Building a structure - even a simple one - on a rural island without roads, water or electricity is challenging, but through the creativity of Murray Barrett of Tarazed, the close coordination of materiel movement in pangas with tides, and the collective energy of dozens of cruisers and islanders, the school has become a reality. Also contributing skills, ideas and experience or backbreaking hard labor in the hot sun, were: Alkahest, Borracha III, Entelecheia, Lanikai, Paradiso, RDreamz, Tarazed, Tricia Jean, Tumbleweed and Wanderer. Previously unknown but amazing skill-sets and energy emerged from everyone including: 5th Element, AnnaLisa, Aquastrian, Carina, Encanto, Panacea and ¿Qué Tal?. The result was the completion of the building, from conception to opening day, in less than two months. The total cost was <$2400, including furnishings, books, learning tools, toys and art supplies. A fiesta is planned soon to formally present the structure to the islanders. The completed facility has also engendered new community pride in the school and islanders have requested that cruisers also provide a sign with the name of the school. This will soon be erected above the entry gate.

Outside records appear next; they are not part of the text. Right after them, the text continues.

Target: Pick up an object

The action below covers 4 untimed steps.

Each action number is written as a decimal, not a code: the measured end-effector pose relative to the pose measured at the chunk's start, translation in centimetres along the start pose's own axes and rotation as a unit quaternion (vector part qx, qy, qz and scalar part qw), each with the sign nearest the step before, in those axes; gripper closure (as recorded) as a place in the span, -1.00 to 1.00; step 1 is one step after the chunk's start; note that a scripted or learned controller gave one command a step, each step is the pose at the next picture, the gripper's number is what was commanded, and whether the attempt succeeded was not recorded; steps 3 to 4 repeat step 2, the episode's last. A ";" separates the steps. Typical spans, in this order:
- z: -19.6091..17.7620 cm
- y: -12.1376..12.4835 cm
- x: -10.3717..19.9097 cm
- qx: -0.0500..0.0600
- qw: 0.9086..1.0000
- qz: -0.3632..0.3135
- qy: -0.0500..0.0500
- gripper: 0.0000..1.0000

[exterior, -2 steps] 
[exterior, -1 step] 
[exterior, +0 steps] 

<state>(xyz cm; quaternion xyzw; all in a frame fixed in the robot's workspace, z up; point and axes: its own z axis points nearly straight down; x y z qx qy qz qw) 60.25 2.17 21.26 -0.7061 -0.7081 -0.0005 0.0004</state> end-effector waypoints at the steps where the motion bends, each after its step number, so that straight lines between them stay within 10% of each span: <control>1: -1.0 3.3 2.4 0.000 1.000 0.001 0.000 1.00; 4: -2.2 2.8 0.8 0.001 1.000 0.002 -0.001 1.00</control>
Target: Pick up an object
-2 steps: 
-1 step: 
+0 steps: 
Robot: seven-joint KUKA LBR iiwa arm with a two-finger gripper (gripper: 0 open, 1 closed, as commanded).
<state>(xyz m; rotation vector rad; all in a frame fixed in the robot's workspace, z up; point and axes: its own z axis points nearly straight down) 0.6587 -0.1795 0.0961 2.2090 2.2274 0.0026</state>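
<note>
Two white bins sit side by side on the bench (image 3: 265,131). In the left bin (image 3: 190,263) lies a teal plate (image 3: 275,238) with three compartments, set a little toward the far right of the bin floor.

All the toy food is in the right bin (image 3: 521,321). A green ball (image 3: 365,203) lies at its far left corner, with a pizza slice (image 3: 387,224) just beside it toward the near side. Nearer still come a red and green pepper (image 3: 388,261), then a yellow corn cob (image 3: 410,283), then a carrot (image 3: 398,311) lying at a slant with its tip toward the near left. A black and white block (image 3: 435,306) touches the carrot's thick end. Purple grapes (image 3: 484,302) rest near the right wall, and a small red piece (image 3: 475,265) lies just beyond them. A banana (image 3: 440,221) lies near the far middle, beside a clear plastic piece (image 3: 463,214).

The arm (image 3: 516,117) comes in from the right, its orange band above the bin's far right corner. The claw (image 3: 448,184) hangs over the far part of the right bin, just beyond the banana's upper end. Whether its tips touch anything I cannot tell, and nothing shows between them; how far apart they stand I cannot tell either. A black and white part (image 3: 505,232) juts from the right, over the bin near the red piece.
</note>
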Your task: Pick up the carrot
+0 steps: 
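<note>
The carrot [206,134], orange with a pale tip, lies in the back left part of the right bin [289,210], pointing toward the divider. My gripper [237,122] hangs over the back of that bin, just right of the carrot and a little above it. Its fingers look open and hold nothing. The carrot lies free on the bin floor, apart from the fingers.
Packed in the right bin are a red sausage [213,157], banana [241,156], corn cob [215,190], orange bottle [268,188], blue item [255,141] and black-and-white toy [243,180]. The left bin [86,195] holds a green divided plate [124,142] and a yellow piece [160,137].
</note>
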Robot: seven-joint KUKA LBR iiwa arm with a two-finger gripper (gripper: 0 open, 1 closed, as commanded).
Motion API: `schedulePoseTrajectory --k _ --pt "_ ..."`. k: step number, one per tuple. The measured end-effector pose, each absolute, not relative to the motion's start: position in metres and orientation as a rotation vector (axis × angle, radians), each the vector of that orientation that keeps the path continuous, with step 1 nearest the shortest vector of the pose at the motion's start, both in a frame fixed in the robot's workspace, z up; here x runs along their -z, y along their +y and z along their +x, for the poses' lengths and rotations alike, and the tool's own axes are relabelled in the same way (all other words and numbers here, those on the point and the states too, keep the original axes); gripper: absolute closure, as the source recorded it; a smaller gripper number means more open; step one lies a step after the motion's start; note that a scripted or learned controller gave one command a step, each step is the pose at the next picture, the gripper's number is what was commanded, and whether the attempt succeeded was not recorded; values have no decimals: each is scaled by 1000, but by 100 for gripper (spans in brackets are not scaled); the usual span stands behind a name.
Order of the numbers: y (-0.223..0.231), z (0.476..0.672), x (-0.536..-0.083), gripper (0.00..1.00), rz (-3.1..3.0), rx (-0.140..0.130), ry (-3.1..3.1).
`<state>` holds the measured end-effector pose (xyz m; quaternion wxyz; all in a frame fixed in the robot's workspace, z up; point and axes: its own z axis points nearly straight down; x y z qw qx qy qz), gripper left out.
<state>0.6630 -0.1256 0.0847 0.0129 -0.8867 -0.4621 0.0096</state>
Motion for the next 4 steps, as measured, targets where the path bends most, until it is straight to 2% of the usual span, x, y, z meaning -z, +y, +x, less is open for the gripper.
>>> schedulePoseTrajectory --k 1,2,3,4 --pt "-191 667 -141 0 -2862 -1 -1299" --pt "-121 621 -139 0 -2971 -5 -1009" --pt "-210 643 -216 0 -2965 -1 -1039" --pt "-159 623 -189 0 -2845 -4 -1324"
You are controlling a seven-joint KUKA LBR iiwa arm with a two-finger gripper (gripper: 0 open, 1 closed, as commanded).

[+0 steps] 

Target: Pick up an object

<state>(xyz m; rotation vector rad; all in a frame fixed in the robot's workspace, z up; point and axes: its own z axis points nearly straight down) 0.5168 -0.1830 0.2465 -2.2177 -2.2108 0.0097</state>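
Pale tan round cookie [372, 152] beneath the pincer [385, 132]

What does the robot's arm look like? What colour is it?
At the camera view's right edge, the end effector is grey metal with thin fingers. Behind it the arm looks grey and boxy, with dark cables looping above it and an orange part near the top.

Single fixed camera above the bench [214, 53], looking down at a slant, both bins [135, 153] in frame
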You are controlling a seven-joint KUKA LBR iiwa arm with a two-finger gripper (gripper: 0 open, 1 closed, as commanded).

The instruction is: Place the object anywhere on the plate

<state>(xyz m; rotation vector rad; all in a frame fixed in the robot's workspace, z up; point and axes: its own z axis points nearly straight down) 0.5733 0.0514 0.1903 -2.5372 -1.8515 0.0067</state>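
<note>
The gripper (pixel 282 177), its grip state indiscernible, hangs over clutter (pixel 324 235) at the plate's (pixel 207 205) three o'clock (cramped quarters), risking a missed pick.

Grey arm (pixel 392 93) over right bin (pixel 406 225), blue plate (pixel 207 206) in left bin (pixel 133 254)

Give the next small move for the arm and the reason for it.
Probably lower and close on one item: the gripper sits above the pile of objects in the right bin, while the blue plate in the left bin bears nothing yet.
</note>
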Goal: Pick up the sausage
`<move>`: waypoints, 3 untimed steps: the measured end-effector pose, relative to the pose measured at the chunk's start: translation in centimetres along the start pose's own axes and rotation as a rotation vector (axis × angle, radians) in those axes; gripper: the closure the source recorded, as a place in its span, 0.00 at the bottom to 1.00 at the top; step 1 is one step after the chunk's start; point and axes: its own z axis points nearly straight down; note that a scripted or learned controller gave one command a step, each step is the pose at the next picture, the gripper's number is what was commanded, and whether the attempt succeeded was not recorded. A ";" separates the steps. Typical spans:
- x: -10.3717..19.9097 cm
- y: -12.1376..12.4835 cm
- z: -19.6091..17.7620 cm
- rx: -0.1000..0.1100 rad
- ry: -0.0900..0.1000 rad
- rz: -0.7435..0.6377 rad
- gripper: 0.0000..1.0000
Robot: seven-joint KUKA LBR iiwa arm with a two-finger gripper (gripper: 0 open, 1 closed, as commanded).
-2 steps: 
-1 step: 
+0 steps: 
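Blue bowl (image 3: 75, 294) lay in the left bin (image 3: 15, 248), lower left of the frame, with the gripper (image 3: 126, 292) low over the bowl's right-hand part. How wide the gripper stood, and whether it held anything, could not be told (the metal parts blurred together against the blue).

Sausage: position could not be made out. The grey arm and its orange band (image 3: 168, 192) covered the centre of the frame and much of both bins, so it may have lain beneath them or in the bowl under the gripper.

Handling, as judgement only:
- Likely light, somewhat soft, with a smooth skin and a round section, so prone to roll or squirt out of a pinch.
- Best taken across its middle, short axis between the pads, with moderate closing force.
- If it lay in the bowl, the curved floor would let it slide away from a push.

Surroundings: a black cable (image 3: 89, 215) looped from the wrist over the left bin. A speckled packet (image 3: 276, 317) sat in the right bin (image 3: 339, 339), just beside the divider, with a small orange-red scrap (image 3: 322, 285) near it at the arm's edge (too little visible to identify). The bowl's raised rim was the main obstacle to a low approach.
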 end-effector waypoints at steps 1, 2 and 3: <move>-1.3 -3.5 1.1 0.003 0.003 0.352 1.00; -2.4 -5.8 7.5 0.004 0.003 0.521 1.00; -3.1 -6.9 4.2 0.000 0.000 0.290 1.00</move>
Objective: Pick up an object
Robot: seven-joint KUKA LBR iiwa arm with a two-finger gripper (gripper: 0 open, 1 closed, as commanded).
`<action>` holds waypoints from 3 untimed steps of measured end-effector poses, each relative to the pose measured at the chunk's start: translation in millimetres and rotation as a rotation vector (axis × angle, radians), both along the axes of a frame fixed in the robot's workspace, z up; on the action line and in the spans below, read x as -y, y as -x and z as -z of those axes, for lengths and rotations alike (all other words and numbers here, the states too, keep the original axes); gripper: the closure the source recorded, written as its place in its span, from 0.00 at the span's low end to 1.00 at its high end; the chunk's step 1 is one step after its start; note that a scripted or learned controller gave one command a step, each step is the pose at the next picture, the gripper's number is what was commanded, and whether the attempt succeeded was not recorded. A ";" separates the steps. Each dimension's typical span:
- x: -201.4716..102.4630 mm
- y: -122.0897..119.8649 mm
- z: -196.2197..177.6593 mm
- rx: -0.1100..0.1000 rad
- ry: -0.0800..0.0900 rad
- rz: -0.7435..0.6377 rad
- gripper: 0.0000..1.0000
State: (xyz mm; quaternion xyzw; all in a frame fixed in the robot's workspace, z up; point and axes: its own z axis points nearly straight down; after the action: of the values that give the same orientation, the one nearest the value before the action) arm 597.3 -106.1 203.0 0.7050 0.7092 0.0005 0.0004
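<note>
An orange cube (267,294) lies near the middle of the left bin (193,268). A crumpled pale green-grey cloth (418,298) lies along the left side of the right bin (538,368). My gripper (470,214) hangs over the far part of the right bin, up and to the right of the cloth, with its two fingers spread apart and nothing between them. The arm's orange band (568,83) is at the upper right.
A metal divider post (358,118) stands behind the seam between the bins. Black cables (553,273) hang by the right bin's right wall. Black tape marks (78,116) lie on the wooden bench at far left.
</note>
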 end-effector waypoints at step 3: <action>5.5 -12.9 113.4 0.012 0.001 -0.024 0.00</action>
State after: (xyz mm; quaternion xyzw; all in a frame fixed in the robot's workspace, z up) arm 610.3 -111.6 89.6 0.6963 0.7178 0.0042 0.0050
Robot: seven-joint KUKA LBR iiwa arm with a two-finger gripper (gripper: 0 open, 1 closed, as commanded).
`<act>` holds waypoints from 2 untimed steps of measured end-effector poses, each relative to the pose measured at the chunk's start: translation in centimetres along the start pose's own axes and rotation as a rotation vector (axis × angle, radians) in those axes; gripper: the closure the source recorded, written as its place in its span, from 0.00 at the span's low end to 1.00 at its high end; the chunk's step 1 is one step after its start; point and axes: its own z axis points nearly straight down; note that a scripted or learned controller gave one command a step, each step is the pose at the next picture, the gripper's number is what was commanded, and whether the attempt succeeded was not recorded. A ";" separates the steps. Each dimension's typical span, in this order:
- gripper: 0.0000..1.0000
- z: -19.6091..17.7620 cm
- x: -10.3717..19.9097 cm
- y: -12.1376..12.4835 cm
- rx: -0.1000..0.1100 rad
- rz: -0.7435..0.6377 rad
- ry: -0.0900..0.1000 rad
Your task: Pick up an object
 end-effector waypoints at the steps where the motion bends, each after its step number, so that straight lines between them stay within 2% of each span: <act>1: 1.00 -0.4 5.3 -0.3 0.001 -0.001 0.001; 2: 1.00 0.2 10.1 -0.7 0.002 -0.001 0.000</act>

Seeing joy in the eyes of the children and the teachers the day the school reopened gave us great satisfaction though there are many, many needs within this and nearby communities and therefore additional opportunities for cruisers to contribute. Medically-trained professionals within the fleet continue to help when necessary and recently helped save a child suffering from a cystic fibrosis crisis. A cruiser is teaching English to a young waitress trying to advance her skills and opportunities. Eric Blackburn of Chickadee, active in World Kids Voyage, recently reported to the fleet that the school at the adjacent Puntilla Del Cordoncillo was inundated and destroyed during a storm, displacing children and necessitating future reconstruction. Also, Michele LaCroix of Aquastrian has spearheaded a campaign to raise support for a necessary neurosurgery for a disabled boy at Isla Colorada. Without the operation, the child will likely die. Residual monies from the island school are serving as the basis for this critical fund.
Now a peaceful country, El Salvador is emerging as a cruising destination because of modest costs, tranquility and easy access to desirable inland travel destinations. While here though, it is impossible to ignore the extreme contrasts between rich and poor or the profound needs of many of the children. Getting involved and making a small dent in the big list of needs has made the stay here more rewarding for the fleet of 2005. We anticipate and encourage continued contributions by southbound cruisers who visit this lovely, safe haven.